Free 'King's Speech' screening part of Better Hearing and Speech Month at ASU
Four-time Oscar winner “The King’s Speech” introduced audiences to the speech struggles of King George VI of England, making it a fitting choice to mark Better Hearing and Speech Month in May.
The Department of Speech and Hearing Science will host a free screening of the film on May 12 to celebrate the services provided by professionals in the field of speech and hearing science. In the film, speech therapist Lionel Logue helps the king work through his verbal obstacles and give inspiring speeches to his country at the start of World War II.
Doors open at 6 p.m. at the Marston Exploratory Theater, in ISTB 4 on the ASU Tempe Campus. The screening, which is open to the public, begins at 6:30 p.m.
The department joins the American Speech-Language-Hearing Association in observing Better Hearing and Speech Month, which occurs each May to raise awareness about communication disorders and the professionals who can help.
The department is also observing National Stuttering Awareness Week, May 11-17. Members of the National Stuttering Association Arizona Chapter are invited to a panel discussion after the screening of “The King’s Speech.”
Local National Stuttering Association chapters meet on the ASU Tempe Campus to provide support and resources. To find a meeting near you, visit www.westutter.org/find-an-nsa-meeting-near-you.

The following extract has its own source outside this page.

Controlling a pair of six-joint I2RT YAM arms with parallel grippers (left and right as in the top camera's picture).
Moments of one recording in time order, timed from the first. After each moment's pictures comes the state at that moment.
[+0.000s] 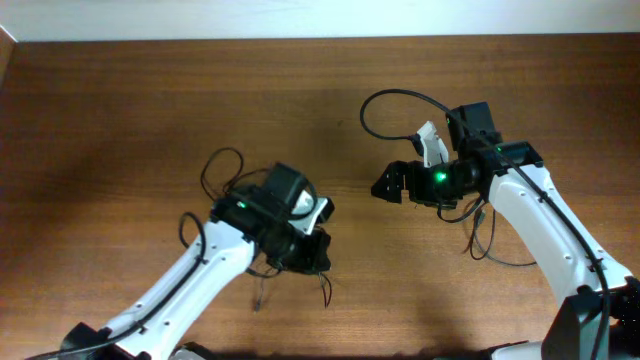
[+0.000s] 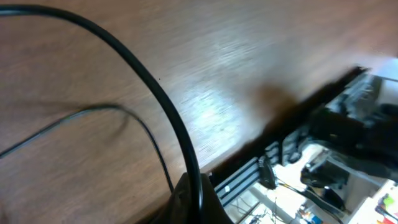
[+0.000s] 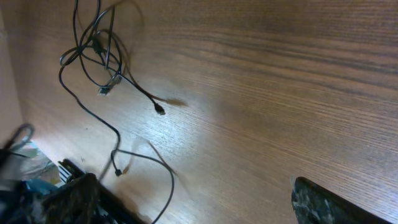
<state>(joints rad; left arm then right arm) -0.53 1.41 0.96 -0.92 0.54 -0.31 0.19 1.59 1.17 -0.85 -0.60 0.23</state>
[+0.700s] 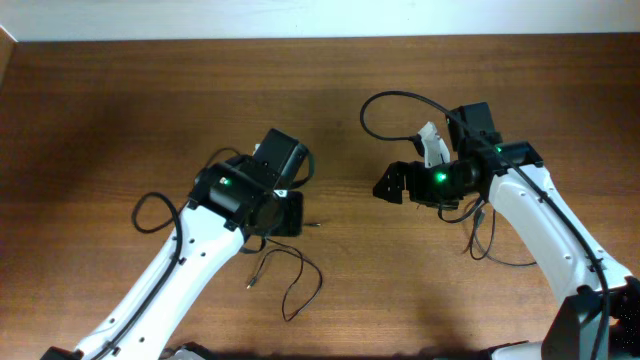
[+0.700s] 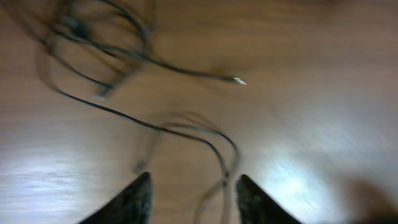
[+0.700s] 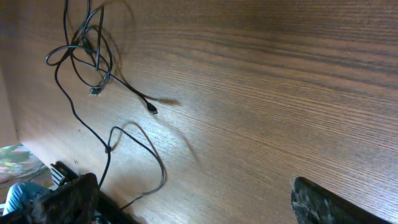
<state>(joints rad) -0.52 1.41 1.31 -1.22 -0.08 -0.47 0.19 1.59 1.17 -0.86 -0.57 0.23</state>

Each year the American Speech-Language-Hearing Association picks a theme to raise awareness about communication disorders. For 2015, the theme is “Early Intervention Counts,” focusing on early detection and treatment. To learn more about communication disorders, visit identifythesigns.org.

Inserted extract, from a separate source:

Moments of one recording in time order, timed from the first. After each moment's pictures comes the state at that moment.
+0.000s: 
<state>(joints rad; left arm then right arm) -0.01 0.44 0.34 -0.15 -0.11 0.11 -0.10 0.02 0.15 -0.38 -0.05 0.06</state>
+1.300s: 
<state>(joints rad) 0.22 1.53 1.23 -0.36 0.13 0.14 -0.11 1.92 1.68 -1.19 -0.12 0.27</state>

ASHA is the national professional, scientific and credentialing association for more than 173,000 audiologists; speech-language pathologists; speech, language and hearing scientists; audiology and speech-language pathology support personnel; and students. Audiologists specialize in preventing and assessing hearing and balance disorders as well as providing treatment, including hearing aids. Speech-language pathologists treat speech and language problems, including swallowing disorders. Find out more at www.asha.org.